Samp.1 Samp.2 Samp.3
1 88 119 91
2 166 116 98
3 143 92 117
4 110 94 62
5 86 86 51
6 108 81 40
7 133 133 57
8 105 65 74
9 114 82 65
10 126 90 60
11 87 86 26
12 99 98 81
13 72 58 133
14 98 106 174
15 73 99 134
16 137 102 120
17 109 93 119
18 82 101 171
19 122 100 132
20 174 101 88
21 65 126 154
22 99 103 154
23 109 142 94
24 105 103 121
25 79 105 131
__________________________
Median 105 100 98
Mean 108 99 102
Based on the sample medians and means (last two rows of the table), the center estimates are fairly similar for the data sets, considering the noise level.
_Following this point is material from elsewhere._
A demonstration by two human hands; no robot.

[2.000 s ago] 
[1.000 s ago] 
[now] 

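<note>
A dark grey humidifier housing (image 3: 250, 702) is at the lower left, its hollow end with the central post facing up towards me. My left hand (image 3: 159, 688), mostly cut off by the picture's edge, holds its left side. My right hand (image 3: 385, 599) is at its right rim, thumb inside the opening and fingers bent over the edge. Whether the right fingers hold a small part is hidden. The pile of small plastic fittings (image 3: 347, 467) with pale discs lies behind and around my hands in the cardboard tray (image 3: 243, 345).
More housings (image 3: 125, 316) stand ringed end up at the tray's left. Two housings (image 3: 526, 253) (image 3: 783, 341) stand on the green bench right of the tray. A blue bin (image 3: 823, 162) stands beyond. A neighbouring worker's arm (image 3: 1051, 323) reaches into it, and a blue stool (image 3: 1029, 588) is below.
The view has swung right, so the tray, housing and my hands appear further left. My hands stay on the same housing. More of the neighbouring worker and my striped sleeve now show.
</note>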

So if we would only estimate center it would be hard to tell these data sets apart. But in this class PLOT DATA is a must! Comparison boxplots yield:
-------------
1 -------I + I-----------------
-------------
------
2 * * ---I + I------- * *
------
-----------------------
3 -------------I + I--------------
-----------------------
------+---------+---------+---------+---------+---------+C20
30 60 90 120 150 180
By the length of the boxes (i.e. interquartile ranges), we see that the noise levels are quite different in the data sets. Sample 3 seems to be twice as noisy as Sample 2 and Sample 2 seems to be twice as noisy as Sample 1. So along with measures of center we need measures of noise. For the third data set the boxplot misses something very important. From the stem leaf plot the data appears to be bimodal. The other two data sets appear to be unimodal.
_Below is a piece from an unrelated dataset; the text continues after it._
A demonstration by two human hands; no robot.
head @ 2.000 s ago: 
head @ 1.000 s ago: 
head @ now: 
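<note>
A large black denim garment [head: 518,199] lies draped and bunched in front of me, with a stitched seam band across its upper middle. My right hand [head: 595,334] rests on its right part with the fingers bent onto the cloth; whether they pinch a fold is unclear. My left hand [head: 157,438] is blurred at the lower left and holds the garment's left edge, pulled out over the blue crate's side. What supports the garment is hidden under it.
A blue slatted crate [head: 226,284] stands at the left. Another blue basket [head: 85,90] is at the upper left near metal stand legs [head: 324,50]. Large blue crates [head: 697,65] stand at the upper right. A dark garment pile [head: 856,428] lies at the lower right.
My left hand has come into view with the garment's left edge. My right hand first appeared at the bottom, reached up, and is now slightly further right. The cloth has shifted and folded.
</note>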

Stem-and-leaf of Sample 1 N = 25
Leaf Unit = 1.0
1 6 5
4 7 239
8 8 2678
11 9 899
(5) 10 55899
9 11 04
7 12 26
5 13 37
3 14 3
2 15
2 16 6
1 17 4
Stem-and-leaf of Sample 2 N = 25
Leaf Unit = 1.0
1 5 8
2 6 5
2 7
6 8 1266
12 9 023489
(8) 10 01123356
5 11 69
3 12 6
2 13 3
1 14 2
Stem-and-leaf of Sample 3 N = 25
Leaf Unit = 10
1 0 3
3 0 45
8 0 66677
12 0 8999
(1) 1 0
12 1 22223333
4 1 55
2 1 77
Again: you must PLOT the data and it is best to use several different different types of plots. What do the comparison boxplots tell you (5 extra brownie points)?